ISLAMABAD: The Supreme Court on Wednesday held the accountability watchdog, the National Accountability Bureau (NAB), cannot threaten, coerce or put under duress any individual being probed for corrupt practices for striking a commitment of ‘voluntary return’.
“Stipulated under Section 25(a) of the National Accountability Ordinance (NAO), voluntary return (VR) is simply an offer made by the person concerned, which if accepted by NAB would constitute a valid contract,” held Justice Syed Hasan Azhar Rizvi in a judgement he wrote. Justice Rizvi was a member of a three-judge bench, also consisting of former chief justice of Pakistan Umar Ata Bandial and Justice Ayesha A. Malik.

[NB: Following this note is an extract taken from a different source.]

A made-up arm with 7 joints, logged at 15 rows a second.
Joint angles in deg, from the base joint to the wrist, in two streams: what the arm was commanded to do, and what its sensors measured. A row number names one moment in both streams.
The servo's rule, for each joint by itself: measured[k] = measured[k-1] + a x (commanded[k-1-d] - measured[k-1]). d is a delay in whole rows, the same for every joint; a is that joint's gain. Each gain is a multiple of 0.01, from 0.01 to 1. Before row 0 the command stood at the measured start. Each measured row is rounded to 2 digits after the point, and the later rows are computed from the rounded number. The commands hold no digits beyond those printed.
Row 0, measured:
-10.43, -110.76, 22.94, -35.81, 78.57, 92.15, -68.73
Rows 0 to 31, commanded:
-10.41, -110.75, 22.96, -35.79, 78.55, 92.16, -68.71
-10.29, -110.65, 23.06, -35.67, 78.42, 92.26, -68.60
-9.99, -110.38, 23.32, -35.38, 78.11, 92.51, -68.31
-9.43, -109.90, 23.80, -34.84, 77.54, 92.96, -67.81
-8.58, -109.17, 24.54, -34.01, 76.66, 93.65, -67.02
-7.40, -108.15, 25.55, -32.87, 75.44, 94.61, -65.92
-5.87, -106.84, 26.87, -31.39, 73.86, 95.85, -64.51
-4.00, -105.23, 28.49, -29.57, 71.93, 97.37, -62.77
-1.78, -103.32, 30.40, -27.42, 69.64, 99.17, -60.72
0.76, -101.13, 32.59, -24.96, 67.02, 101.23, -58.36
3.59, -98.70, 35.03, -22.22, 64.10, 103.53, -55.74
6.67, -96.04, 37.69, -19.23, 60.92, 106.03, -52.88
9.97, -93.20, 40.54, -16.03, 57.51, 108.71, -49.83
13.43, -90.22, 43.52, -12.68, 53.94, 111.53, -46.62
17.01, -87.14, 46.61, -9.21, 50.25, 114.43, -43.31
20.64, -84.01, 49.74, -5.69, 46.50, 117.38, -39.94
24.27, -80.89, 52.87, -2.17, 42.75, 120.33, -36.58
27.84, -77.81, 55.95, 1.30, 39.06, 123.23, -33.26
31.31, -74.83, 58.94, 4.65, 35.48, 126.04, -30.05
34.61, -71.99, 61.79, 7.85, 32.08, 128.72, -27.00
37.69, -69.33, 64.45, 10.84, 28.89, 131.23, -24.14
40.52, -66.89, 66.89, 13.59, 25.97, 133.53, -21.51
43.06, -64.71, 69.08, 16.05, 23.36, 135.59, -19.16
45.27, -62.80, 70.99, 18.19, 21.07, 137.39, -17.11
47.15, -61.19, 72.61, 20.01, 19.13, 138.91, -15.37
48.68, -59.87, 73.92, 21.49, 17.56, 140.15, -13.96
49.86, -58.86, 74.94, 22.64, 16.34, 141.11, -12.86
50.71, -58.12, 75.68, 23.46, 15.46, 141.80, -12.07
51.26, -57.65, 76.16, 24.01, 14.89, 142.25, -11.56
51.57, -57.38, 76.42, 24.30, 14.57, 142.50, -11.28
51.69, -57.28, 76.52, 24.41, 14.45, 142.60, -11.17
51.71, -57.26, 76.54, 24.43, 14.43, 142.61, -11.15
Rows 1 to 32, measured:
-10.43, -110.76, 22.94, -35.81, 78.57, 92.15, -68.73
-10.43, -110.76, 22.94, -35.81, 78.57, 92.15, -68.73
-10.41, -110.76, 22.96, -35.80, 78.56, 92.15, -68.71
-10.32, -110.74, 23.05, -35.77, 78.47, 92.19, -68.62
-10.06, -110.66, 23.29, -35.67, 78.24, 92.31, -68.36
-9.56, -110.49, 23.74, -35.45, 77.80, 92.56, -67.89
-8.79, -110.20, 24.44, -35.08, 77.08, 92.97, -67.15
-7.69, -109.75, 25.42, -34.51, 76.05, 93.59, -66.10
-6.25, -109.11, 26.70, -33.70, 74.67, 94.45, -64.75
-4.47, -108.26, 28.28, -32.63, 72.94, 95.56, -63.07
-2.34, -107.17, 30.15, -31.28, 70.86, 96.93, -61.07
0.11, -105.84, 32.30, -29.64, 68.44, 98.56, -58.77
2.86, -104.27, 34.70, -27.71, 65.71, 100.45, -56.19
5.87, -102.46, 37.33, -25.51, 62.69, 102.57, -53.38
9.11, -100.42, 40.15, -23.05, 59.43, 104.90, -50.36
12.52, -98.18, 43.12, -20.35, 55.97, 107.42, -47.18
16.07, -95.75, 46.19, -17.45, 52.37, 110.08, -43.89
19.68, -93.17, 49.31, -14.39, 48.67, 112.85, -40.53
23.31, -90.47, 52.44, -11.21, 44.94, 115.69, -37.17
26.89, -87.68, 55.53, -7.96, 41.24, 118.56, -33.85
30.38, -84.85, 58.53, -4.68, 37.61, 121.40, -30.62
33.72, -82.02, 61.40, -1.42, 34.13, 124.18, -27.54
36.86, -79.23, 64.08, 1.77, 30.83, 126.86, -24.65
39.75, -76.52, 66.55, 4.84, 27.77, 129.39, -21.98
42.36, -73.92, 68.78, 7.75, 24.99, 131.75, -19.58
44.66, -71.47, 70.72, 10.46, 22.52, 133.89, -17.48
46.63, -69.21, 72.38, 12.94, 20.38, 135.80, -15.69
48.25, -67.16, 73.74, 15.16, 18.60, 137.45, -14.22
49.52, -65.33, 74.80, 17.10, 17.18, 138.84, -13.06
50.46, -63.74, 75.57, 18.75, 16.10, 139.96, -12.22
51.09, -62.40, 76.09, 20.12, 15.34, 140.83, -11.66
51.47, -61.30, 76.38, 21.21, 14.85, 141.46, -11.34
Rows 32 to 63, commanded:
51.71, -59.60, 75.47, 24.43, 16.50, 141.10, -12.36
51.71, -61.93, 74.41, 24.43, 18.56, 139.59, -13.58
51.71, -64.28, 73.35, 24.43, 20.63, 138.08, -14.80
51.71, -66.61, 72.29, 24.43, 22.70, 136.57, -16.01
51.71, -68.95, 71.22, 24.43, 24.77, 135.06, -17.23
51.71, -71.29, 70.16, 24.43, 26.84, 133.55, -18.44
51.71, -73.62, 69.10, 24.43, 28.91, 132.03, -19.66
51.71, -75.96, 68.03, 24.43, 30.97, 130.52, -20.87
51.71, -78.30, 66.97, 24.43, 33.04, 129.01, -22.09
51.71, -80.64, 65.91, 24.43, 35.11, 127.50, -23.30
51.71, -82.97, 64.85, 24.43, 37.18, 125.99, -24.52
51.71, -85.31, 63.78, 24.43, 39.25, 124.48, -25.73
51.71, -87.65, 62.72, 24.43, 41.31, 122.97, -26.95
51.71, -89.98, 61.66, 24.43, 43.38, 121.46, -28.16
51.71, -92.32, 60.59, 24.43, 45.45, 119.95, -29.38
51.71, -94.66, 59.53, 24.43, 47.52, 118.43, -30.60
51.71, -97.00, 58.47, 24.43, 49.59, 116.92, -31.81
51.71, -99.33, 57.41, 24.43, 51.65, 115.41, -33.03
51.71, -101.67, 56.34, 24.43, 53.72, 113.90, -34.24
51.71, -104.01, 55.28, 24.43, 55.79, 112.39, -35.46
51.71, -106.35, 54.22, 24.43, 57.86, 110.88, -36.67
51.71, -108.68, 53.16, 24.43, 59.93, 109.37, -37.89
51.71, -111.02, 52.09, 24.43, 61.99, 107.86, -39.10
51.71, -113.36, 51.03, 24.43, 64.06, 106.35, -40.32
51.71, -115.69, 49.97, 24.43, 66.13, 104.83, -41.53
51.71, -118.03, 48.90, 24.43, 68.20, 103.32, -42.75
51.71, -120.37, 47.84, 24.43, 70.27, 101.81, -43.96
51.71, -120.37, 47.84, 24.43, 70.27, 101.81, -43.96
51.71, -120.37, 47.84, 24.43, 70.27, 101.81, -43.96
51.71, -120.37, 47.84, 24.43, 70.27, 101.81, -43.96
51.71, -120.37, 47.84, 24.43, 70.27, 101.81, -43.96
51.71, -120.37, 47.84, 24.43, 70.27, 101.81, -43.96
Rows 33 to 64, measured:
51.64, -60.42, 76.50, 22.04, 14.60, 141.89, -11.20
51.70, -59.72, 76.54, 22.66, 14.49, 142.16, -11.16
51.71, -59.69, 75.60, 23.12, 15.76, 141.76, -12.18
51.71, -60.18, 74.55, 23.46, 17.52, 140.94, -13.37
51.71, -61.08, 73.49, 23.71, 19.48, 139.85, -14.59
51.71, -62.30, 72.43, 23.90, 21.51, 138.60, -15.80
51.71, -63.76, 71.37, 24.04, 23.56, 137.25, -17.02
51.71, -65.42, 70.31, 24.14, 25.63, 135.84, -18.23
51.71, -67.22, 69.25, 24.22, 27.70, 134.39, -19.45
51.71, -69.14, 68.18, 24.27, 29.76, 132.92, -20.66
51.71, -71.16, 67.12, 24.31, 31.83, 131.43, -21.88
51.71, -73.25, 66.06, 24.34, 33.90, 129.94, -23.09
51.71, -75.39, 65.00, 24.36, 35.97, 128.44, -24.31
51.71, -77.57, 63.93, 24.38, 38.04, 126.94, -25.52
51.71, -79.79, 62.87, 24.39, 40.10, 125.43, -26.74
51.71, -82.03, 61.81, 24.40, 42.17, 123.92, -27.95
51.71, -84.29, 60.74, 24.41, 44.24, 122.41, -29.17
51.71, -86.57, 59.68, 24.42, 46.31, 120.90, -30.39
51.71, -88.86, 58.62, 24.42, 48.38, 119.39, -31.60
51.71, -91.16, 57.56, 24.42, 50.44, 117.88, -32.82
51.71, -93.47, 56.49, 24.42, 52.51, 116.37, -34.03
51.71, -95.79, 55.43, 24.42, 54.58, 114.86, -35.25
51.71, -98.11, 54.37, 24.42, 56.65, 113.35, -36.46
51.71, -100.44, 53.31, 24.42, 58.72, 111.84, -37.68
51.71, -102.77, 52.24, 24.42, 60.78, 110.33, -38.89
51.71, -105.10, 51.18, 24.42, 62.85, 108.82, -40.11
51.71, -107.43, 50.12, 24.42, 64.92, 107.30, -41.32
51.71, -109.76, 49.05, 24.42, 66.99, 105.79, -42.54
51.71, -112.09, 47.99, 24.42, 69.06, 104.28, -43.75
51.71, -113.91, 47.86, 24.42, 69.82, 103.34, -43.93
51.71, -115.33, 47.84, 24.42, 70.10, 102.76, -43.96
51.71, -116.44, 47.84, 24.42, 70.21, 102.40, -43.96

Therefore, NAB cannot unilaterally enhance the already agreed or settled amount under VR, Justice Rizvi emphasised, while accepting an appeal moved by Ghulam Mustafa Lund against the Sindh High Court’s rejection of his earlier plea on March 10, 2020.

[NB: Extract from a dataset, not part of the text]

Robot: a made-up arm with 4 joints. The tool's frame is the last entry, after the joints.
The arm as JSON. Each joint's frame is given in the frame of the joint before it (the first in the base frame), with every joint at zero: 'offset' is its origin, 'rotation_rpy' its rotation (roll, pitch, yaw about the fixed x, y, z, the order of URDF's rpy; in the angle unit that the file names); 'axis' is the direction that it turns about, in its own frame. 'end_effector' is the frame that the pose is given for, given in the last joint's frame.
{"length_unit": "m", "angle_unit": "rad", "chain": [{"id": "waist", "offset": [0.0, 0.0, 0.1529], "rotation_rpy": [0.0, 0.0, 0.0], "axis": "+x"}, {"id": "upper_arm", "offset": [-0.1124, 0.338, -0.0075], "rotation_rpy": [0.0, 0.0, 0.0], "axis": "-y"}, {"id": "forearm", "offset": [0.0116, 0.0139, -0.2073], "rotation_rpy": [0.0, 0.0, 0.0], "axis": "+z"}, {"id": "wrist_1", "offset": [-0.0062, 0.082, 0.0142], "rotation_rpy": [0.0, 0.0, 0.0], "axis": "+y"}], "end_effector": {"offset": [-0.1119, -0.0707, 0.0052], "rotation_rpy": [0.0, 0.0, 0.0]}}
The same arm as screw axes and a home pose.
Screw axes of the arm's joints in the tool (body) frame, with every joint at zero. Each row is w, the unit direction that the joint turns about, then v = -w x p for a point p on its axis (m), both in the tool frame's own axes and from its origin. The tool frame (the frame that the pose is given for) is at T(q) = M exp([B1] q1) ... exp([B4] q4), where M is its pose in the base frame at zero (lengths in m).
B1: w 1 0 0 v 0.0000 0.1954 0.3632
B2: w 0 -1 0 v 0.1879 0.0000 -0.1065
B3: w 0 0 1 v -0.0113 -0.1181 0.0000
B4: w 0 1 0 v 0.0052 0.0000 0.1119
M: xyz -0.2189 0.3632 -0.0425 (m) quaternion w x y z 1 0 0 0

Mr Lund, the petitioner, was a government officer in the finance department of Sindh. NAB initiated an inquiry into his alleged corruption, leading to his subsequent arrest on March 15, 2016.
Apex court says process depends on willingness to settle; graft watchdog cannot unilaterally increase previously agreed-upon amount
During the inquiry, the petitioner through a hand-written application made an offer to the NAB director general for VR and showed his willingness to return all assets gained or acquired by him.

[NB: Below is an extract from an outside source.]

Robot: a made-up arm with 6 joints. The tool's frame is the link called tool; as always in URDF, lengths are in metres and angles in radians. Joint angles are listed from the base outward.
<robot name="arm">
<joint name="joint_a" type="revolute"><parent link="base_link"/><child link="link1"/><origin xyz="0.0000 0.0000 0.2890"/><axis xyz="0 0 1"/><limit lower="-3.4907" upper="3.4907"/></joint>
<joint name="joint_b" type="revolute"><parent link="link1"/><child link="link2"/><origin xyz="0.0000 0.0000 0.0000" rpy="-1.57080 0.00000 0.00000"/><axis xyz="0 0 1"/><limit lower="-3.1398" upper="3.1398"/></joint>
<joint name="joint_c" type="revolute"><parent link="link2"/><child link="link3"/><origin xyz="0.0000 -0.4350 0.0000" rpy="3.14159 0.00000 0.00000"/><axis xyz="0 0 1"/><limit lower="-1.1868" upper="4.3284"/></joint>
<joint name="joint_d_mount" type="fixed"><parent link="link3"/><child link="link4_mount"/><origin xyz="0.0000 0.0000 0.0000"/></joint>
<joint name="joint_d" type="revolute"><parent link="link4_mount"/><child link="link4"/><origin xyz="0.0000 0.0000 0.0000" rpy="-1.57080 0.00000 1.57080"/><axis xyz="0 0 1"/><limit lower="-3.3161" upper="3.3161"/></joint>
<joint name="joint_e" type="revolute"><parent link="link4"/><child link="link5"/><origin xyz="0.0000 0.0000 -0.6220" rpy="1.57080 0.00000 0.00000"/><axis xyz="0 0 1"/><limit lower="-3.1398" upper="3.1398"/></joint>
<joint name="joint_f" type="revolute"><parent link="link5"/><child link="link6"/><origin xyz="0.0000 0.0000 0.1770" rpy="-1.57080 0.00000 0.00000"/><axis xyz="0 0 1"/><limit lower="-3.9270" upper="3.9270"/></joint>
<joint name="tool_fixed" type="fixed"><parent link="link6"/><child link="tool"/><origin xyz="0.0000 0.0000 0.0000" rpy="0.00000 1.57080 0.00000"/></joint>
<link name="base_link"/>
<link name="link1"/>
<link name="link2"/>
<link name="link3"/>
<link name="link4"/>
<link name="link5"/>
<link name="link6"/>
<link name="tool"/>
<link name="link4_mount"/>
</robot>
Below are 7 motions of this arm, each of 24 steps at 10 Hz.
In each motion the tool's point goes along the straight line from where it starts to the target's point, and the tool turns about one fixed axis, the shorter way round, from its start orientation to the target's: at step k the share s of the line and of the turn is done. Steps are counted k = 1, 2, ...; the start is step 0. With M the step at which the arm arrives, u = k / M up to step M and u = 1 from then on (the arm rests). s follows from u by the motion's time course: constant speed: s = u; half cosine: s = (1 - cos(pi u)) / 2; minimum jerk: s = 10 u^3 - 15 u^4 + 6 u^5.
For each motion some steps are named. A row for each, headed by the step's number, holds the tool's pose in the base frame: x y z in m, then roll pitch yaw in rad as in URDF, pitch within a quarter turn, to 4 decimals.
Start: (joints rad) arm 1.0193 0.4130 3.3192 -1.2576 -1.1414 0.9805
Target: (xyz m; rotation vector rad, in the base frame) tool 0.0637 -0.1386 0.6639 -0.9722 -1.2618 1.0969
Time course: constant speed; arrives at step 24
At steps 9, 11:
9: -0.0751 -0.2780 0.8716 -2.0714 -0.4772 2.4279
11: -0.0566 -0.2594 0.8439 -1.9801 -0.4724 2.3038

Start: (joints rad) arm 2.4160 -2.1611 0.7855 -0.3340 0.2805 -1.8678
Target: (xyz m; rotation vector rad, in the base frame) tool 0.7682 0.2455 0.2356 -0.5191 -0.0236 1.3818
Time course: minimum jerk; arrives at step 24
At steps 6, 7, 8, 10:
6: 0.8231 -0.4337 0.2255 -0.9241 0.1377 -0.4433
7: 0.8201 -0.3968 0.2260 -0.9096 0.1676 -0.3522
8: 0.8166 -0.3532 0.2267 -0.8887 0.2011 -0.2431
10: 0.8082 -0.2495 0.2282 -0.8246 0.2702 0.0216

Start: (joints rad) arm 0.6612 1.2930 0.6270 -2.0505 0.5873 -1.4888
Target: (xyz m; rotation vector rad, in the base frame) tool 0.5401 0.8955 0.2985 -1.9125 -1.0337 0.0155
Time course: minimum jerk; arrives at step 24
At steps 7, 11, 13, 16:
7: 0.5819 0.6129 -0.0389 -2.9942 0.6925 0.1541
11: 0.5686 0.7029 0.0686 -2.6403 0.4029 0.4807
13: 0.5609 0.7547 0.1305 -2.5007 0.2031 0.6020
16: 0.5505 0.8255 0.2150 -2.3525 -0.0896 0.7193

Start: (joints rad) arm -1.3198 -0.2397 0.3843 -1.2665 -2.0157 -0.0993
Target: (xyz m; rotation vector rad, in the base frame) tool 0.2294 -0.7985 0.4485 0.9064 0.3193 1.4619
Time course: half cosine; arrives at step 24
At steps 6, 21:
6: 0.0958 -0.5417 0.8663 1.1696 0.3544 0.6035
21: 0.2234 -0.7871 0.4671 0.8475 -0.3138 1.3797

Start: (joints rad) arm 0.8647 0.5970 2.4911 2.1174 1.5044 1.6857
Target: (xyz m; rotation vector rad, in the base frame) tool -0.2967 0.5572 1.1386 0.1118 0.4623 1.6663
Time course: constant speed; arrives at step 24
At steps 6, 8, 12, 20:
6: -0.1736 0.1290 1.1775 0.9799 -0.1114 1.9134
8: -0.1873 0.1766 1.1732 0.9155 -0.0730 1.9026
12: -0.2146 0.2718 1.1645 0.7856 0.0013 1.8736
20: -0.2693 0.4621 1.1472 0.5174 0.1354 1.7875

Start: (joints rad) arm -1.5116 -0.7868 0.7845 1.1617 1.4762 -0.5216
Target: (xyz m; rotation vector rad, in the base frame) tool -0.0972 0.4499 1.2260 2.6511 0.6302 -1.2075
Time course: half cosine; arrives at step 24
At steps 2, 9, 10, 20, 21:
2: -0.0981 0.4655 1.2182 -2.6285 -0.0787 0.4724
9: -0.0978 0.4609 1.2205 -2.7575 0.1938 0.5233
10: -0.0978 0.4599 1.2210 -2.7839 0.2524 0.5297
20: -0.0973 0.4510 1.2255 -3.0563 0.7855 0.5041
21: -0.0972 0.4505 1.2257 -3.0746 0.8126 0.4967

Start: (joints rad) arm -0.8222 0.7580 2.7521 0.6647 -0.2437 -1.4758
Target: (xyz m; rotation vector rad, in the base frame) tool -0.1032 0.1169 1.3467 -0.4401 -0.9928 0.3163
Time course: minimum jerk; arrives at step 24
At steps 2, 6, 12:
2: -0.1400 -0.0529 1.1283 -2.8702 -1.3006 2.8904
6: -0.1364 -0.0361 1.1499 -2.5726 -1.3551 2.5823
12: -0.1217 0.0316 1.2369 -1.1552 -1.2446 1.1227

NAB determined the petitioner’s liability to be Rs210.3 million, which the petitioner undertook to pay according to the provided schedule. The offer was approved by DG-NAB on March 29, 2016, after which the petitioner started making payments and was released from custody on April 27, 2016.
Later, NAB through a final notice on Feb 21, 2017, demanded an amount of Rs140.62m in addition to Rs210m from the petitioner on the grounds that the earlier liability was re-evaluated in compliance with April 2, 2016, orders by the administrative judge of the accountability court in Hyderabad.
NAB claimed that the earlier financial criminal liability calculated against the petitioner was ordered by the accountability court to be not properly assessed, and therefore the exercise should be undertaken afresh on the basis of the market value. The petitioner assailed the order before the SHC which was turned down.
In its judgement, the Supreme Court observed that the VR settlement was structured around and dependent upon the volition of the person who wished to settle. VR constitutes an offer of a holder of public office or any other person to make VR of the assets acquired or gains, acceptance of the offer by the NAB chairman and deposit of the amount with NAB.
The judgement said the accountability court has no role, power or authority to direct or supervise VR proceedings; the NAB chairman or his delegate is competent to accept the offer, though the NAB chief can reassess the liability under certain situations.
The Supreme Court held that NAB had admitted that the petitioner had made a full payment of Rs210m under VR as determined by DG NAB on March 29, 2016.
Thus the petitioner should be discharged of his liability, the judgement said while accepting the appeal against the SHC order.